Outra relevante alteração, a muito tempo cobrado pelos agentes que labutam diariamente nesse campo, foi a atualização dos critérios valorativos responsáveis pela escolha das modalidades de licitação. De acordo com o artigo 23 da lei 8.666/93, há basicamente dois grupos responsáveis pela definição das modalidades licitatórias, dependendo do montante estimado da contratação: o primeiro é referente a obras e serviços de engenharia; o segundo é referente a compras e serviços em geral. Esses limites objetivos foram sabiamente estipulados pelo legislador ordinário com o objetivo de diminuir a margem de subjetivismo na escolha da modalidade utilizada pelos gestores estatais.

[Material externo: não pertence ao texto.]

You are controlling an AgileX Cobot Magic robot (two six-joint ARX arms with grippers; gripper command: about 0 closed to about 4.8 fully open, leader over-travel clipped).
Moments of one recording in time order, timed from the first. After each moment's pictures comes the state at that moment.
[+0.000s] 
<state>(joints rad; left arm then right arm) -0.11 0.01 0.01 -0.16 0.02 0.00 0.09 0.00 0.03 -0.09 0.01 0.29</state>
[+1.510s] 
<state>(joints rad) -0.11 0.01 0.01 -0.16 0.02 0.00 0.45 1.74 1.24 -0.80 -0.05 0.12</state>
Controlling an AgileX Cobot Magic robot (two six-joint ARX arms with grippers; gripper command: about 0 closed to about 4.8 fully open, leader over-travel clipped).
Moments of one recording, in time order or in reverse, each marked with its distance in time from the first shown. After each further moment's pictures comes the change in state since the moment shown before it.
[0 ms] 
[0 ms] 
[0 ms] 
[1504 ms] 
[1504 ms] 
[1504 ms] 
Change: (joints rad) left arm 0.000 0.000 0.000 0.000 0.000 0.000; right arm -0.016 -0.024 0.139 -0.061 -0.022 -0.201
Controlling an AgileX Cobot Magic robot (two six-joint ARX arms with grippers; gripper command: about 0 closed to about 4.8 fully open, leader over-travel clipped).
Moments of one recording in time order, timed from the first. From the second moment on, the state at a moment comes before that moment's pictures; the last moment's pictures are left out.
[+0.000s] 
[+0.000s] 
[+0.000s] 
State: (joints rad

A problemática residia no fato de que esses valores foram oficialmente incorporados ao texto normativo em 27 de maio de 1998, pelo advento do plano real, controlando os altos índices inflacionários da época. Durante mais de vinte anos os montantes ficaram totalmente congelados, defasados com relação ao dinamismo mercantilista nacional, sem nunca terem sido objeto de atualização pelos índices oficiais, conforme previsão do artigo. 120 da lei 8.666/93. Todavia, o decreto 9.412, de 18 de junho de 2018, finalmente corrigiu a distorção, majorando os limites de acordo com a realidade atual, significando um reajuste de aproximadamente 120 por cento.

Como efeito automático, também houve o alargamento dos limites para as contratações diretas consideradas de pequena monta. Andou bem o Executivo federal, pois os novos patamares fixados para as obras e serviços de engenharia (até R$ 33 mil) e para as compras e serviços em geral (até R$ 17,6 mil) ficaram dentro do razoável, corrigindo as distorções inflacionárias sem prejudicar os avanços da utilização do pregão eletrônico na administração pública. Não se trata de medida que afrouxa as compras governamentais, mas de atitude para tornar mais eficiente o procedimento licitatório.